EXERCISE DETAILS
The required answer is every line of the data containing the word "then".

** Opening MATERIAL PROVIDED block **

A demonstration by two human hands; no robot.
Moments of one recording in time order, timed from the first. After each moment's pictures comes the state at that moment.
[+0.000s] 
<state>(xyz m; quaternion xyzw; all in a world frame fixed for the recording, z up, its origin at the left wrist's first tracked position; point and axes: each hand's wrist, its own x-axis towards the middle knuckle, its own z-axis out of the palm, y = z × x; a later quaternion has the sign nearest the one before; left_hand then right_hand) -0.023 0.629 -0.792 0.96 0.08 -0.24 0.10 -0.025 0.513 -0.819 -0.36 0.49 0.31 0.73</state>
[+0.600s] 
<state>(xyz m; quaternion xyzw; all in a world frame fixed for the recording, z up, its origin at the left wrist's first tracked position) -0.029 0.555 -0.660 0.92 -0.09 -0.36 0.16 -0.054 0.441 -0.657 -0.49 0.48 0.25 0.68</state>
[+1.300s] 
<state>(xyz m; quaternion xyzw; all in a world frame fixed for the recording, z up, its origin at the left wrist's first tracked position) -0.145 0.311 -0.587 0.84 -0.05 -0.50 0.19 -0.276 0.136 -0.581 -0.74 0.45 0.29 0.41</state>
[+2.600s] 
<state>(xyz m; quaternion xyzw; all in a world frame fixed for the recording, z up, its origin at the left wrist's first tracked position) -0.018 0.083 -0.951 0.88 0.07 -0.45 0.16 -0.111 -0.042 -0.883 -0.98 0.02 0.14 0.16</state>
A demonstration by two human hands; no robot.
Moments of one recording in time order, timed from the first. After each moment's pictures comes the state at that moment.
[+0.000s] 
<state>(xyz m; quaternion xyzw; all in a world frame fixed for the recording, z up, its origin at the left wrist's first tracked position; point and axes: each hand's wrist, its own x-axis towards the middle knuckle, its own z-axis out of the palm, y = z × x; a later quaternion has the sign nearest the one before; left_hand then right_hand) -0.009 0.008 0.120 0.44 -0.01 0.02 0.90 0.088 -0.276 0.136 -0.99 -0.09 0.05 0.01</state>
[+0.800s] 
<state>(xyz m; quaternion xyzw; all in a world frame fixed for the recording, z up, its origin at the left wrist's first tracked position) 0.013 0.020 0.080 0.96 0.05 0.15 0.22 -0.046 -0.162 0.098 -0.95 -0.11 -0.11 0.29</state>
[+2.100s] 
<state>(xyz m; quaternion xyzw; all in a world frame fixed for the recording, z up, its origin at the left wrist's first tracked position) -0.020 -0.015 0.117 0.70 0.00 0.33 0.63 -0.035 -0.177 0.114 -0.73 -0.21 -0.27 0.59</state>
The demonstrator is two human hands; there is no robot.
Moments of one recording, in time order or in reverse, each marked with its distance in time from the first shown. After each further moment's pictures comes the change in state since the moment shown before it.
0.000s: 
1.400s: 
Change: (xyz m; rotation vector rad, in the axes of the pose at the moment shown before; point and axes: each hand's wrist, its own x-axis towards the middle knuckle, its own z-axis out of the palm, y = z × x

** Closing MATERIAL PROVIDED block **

RESULT
<state>(xyz m; quaternion xyzw; all in a world frame fixed for the recording, z up, its origin at the left wrist's first tracked position; point and axes: each hand's wrist, its own x-axis towards the middle knuckle, its own z-axis out of the palm, y = z × x; a later quaternion has the sign nearest the one before; left_hand then right_hand) -0.023 0.629 -0.792 0.96 0.08 -0.24 0.10 -0.025 0.513 -0.819 -0.36 0.49 0.31 0.73</state>
<state>(xyz m; quaternion xyzw; all in a world frame fixed for the recording, z up, its origin at the left wrist's first tracked position; point and axes: each hand's wrist, its own x-axis towards the middle knuckle, its own z-axis out of the palm, y = z × x; a later quaternion has the sign nearest the one before; left_hand then right_hand) -0.009 0.008 0.120 0.44 -0.01 0.02 0.90 0.088 -0.276 0.136 -0.99 -0.09 0.05 0.01</state>

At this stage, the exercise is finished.